Table 3 ACCM Recommendations for neonatal and pediatric septic shock management (3) :

• 0 min - Recognize mental status, poor perfusion
  
  
• 5 min - Maintain airway, establish access push 20ml/kg up to 60ml/kg fluid. Observe in PICU if positive response
  
  
• 15min - Recognize fluid refractory shock, start central line, dopamine, establish arterial monitoring.
  
  
• If fluid refractory dopamine resistant shock(10mic/kg/min), start epinephrine for cold, norepinephrine for warm shock.
  
  
• If Risk of adrenal insufficiency (38-39) give hydrocortisone.
  
  
• Normal BP, Cold shock SVC O2 sat < 70 add vasodilator, consider volume
  
  
• Low BP, Cold shock, SVC O2 sat < 70 - Titrate volume and Epinephrine
  
  
• Low BP, Warm shock : give Norepinephrine, fluid, consider Vasopressin

Early goal directed therapy helps keep the cost and duration of hospital stay to a minimum.

Following section describes the current consensus on management of sepsis in children based on available evidence (2).

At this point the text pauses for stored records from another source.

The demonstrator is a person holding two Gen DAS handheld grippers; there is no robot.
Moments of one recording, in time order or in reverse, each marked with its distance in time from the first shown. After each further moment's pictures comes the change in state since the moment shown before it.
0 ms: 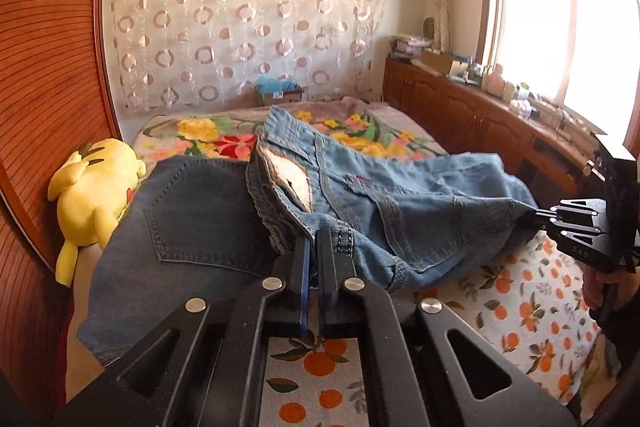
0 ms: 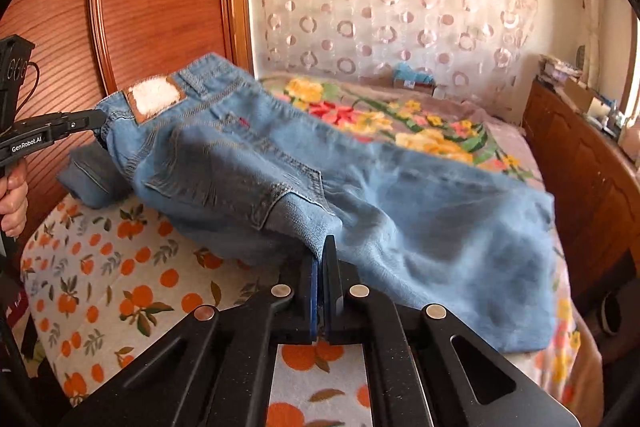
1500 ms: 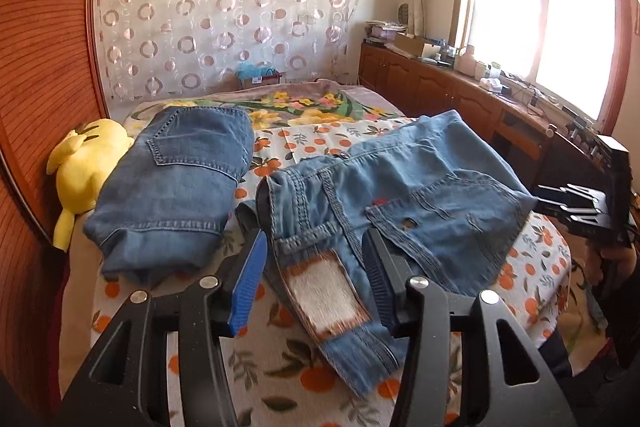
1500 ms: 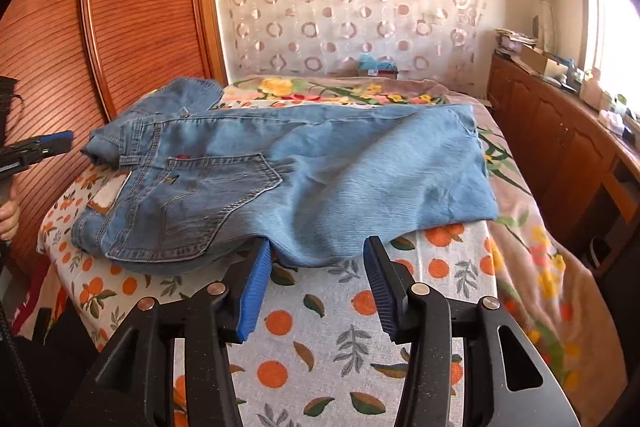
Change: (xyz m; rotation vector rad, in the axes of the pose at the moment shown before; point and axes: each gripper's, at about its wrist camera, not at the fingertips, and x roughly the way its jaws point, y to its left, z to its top) left arm -0.052 -0.017 -0.069 0.027 0.061 -0.064; right arm -0.114 0.011 -0.119 0.135 -0.010 -0.060
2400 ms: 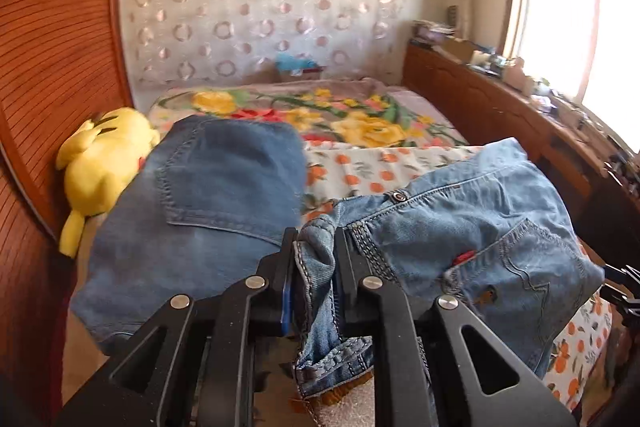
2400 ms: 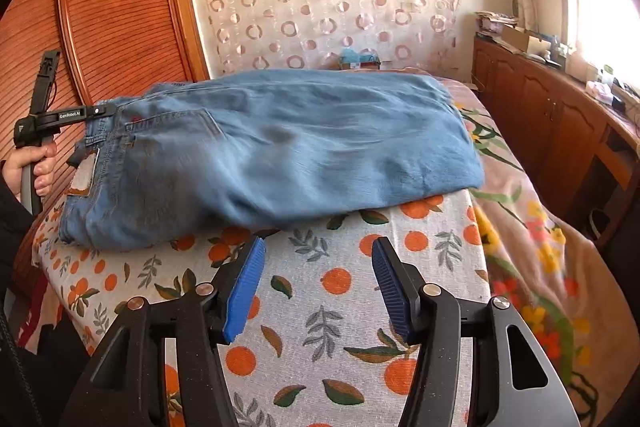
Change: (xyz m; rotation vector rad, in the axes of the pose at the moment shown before) left arm 0.077 0.054 0.057 -0.092 0.037 0.123; right arm 0.001 -0.021 -0.015 0.081 0.010 -0.013
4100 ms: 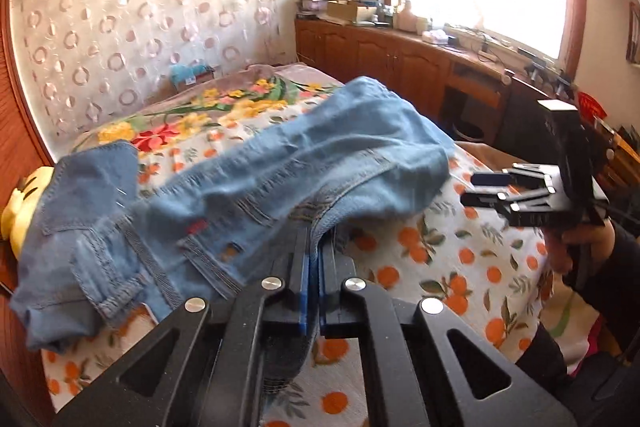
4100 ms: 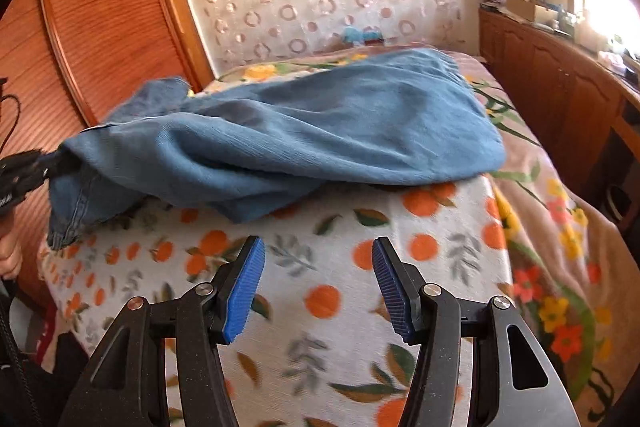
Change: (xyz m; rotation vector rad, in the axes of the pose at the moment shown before) left arm -0.058 -0.158 -0.042 0.308 0.038 -0.229; right arm 0.034 -0.027 0.032 0.052 0.071 0.078
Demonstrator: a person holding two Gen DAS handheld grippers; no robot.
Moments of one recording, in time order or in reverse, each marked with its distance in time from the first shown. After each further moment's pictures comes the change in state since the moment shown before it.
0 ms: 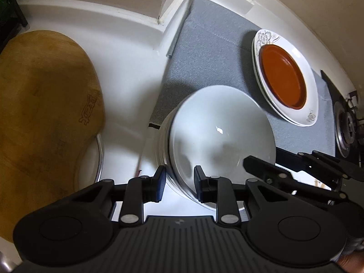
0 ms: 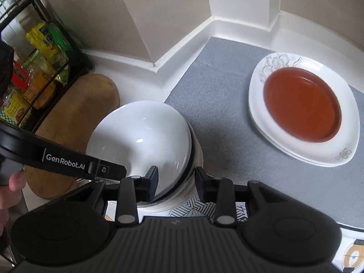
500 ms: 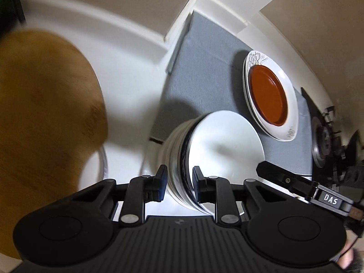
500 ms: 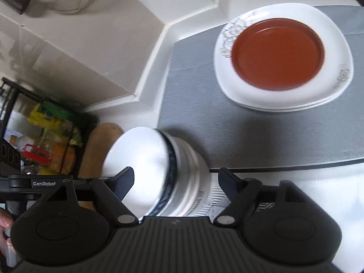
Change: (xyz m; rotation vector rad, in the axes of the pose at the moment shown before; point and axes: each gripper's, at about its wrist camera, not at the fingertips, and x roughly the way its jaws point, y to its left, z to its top) left arm -0.012 0.038 0.013 -0.051 -0.013 -0.168; right arm 0.002 -0.063 -0.030 0.459 -0.088 0.205
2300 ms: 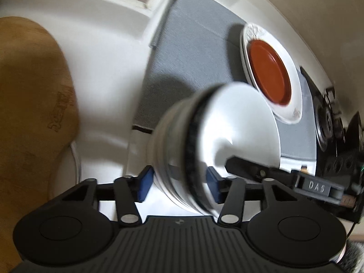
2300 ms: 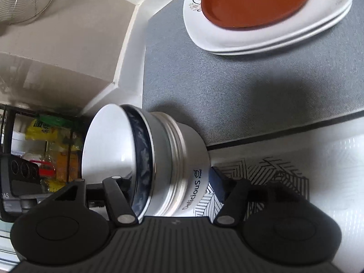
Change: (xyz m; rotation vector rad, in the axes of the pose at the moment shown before) left arm 0.040 -0.003 0.000 0.061 0.052 -0.010; right arm 0.050 -0.040 -0.029 0.245 0.091 0.137
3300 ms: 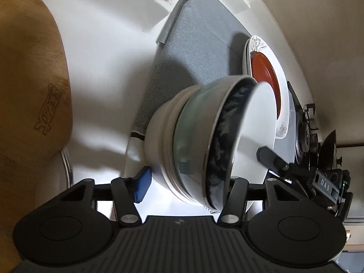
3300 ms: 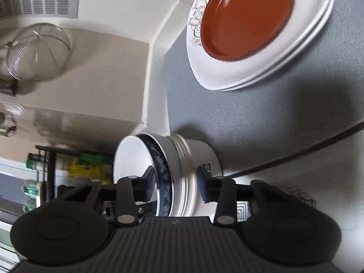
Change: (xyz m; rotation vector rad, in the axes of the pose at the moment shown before) left arm 0.016 0.043 0.016 -0.111 0.038 -0.178; right arm -0.007 -0.011 0.021 0.037 -0.115 0.202
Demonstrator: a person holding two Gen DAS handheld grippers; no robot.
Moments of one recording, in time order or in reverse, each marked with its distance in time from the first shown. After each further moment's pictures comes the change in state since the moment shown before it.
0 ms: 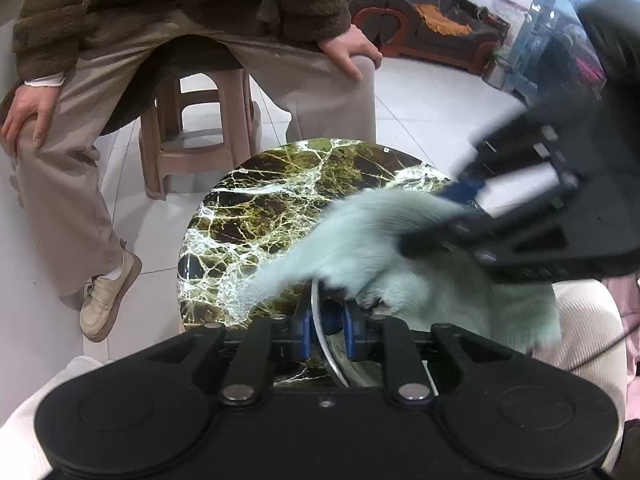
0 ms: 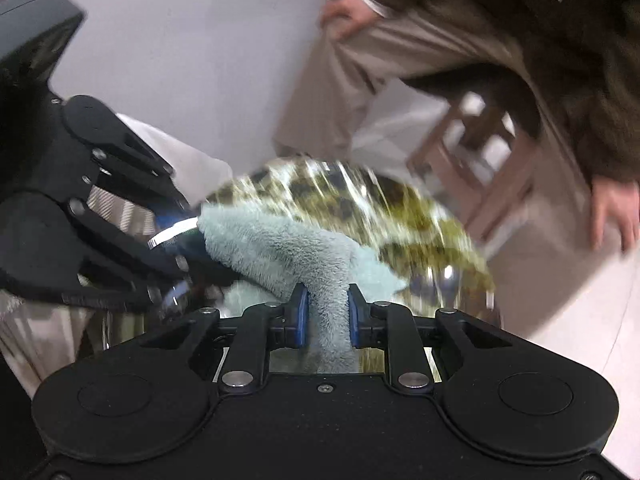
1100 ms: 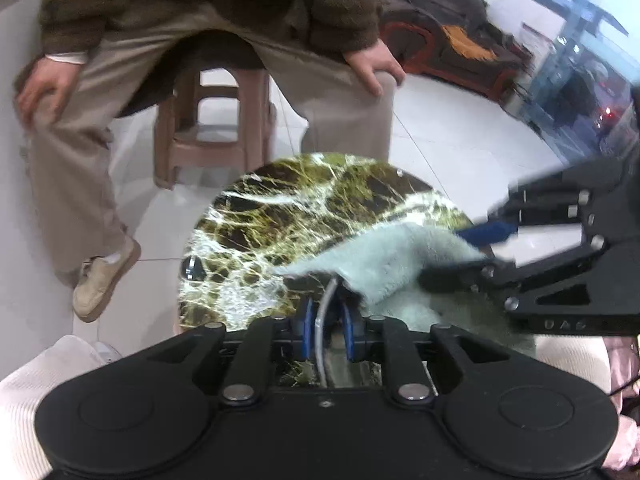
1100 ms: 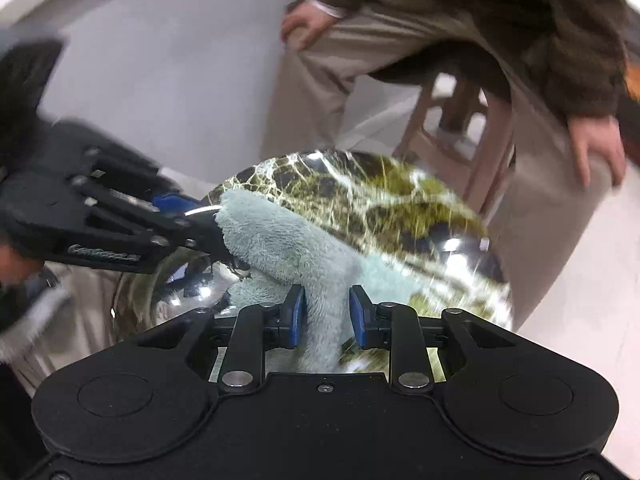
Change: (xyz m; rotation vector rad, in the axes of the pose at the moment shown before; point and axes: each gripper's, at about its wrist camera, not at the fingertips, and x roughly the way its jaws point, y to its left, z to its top) left arm 0.002 0.005 0.013 -0.084 0.006 0.008; right arm -0.010 0.003 0.006 -0.048 -0.062 -0.017
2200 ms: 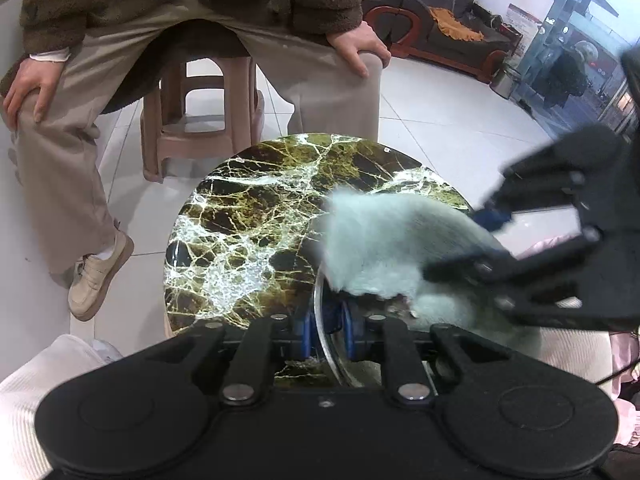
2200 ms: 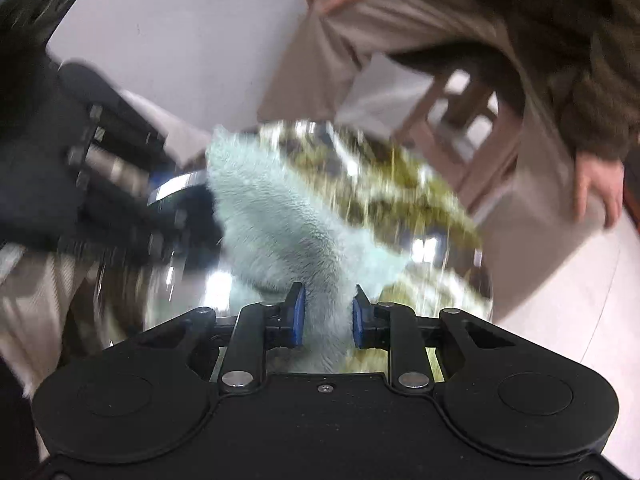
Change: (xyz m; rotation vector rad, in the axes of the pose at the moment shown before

These guidelines mainly apply to the pediatric age group. These guidelines may not be applicable to the neonatal age group, though occasional reference has been made to the neonatal situations.

Need for early intubation and ventilation
Due to low functional residual capacity, young infants and neonates with severe sepsis may require early intubation (13). Unfortunately, no objective clinical criteria specific to pediatric septic shock for timing of endotracheal intubation (other than the standard indications, which include shock) exist in literature. Therefore it is reasonable to consider endotracheal intubation when shock is persistent even after a volume resuscitation of >40-60 ml/kg. Children with sepsis requiring aggressive fluid resuscitation frequently have worsening tachypnea and increasing oxygen requirement clinically depicting early acute respiratory distress syndrome (ARDS).These patients will require early intubation and mechanical ventilation. The principles of lung-protective strategies (low tidal volumes and permissive hypercapnia) are applied to children as they are to adults. In premature infants, additional attention is paid to avoiding hyperoxemia to prevent retinopathy.